Traeme la música que siempre fuiste.
Salvame, que la guitarra sólo me habla en su lengua de árbol y ya no produce
aquellos sonidos que me hacían tanto bien. Salvame, que por las calles corren vientos nuevos de caras que no se animan a hablarse, y en las plazas los niños ya
no se cuentan entre ellos historias de mundos que imaginan. La ciudad
está teñida de un rojo óxido que aterra a toda criatura de ternuras puras.
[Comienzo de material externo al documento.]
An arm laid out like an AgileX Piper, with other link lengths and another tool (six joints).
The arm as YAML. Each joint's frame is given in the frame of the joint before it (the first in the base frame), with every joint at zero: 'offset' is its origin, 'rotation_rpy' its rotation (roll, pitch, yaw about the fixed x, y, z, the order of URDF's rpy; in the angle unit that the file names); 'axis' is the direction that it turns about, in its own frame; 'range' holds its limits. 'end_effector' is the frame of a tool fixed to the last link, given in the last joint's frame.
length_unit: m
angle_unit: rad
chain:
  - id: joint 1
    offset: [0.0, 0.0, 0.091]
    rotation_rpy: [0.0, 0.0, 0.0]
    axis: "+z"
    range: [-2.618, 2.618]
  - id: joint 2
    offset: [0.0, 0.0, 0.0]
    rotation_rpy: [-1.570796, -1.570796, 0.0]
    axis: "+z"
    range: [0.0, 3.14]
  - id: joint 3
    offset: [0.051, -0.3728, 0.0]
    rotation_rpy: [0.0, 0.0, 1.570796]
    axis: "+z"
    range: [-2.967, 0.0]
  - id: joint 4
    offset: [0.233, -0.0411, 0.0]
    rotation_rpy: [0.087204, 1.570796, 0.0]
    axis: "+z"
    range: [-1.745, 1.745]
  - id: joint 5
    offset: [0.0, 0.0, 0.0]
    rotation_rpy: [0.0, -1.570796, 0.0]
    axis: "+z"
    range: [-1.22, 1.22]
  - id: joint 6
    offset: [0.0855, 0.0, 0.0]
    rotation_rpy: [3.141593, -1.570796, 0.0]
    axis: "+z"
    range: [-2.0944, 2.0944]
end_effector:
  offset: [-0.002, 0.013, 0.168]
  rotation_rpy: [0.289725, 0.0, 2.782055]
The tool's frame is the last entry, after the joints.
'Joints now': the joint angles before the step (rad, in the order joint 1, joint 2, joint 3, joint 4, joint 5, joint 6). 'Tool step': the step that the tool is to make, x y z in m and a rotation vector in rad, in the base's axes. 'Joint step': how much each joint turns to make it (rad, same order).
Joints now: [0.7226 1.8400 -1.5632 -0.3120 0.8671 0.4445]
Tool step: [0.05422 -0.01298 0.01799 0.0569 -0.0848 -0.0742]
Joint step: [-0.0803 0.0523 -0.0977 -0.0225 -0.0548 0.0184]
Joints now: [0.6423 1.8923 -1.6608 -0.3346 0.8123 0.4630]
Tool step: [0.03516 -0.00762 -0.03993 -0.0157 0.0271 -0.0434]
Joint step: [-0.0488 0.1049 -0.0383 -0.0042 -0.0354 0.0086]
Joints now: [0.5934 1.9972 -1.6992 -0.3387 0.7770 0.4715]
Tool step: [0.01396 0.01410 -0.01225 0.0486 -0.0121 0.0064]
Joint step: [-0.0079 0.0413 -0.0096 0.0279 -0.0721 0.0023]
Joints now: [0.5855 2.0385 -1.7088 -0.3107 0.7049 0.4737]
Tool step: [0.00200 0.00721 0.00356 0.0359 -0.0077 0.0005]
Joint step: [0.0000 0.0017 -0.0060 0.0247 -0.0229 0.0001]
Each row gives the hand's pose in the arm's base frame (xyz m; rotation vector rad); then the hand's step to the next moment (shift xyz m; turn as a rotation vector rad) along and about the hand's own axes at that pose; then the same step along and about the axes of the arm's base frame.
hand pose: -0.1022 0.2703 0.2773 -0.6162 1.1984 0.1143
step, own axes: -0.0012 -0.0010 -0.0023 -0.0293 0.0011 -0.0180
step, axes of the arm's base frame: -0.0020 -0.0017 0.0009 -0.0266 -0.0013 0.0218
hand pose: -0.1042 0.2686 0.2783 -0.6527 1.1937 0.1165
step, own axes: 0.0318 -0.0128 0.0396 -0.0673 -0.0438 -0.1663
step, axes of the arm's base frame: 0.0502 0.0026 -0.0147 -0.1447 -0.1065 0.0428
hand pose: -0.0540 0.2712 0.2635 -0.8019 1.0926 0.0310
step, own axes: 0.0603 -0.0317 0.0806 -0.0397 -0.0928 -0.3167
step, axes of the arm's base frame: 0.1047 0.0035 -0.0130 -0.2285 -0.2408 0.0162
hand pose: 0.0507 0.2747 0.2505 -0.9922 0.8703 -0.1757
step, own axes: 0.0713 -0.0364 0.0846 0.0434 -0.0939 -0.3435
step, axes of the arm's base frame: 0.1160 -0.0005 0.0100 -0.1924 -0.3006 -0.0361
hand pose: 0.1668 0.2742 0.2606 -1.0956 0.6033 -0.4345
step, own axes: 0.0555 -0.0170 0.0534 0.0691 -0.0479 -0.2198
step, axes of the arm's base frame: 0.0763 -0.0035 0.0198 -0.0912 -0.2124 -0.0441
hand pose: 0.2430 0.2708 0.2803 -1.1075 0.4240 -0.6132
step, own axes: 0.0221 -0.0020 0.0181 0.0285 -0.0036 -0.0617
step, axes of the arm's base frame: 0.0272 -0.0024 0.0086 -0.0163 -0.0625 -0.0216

En
mis pupilas: un montón de hormigón para unas pocas almas oprimidas por una hábil mano de barro y cenizas.
Nadie bebe, nadie juega, nadie puede
acercarse al Sol. Si tu cabeza decidiera volver hacia atrás, comprenderás que
todo ha sido removido y reemplazado por montañas de cadáveres fusilados por los
sarampiones. ¿Y quién te devolverá el tiempo que te tomó poder erigir aquel
humano que veían en vos?
Ésta es la manga de mi camisa, yo me aferraré a la
tuya. No olvides jamás el color de las que nos regalamos en aquellos
sueños desde el vientre del sol. Hoy nos vemos alejar, mujer. No voy a
desistir. Abro los ojos. Te busco en el fuego y en la asfixia, en la cerveza
que hincha mi cabeza y emborracha mis demonios, en la cara de una anciana a la que
aún el parkinson no le robó los hermosos acordes menores de sus manos
blancas y huesudas. Y trato de entender este dolor en mí, ¿en qué se transformó la tinta de mis dedos?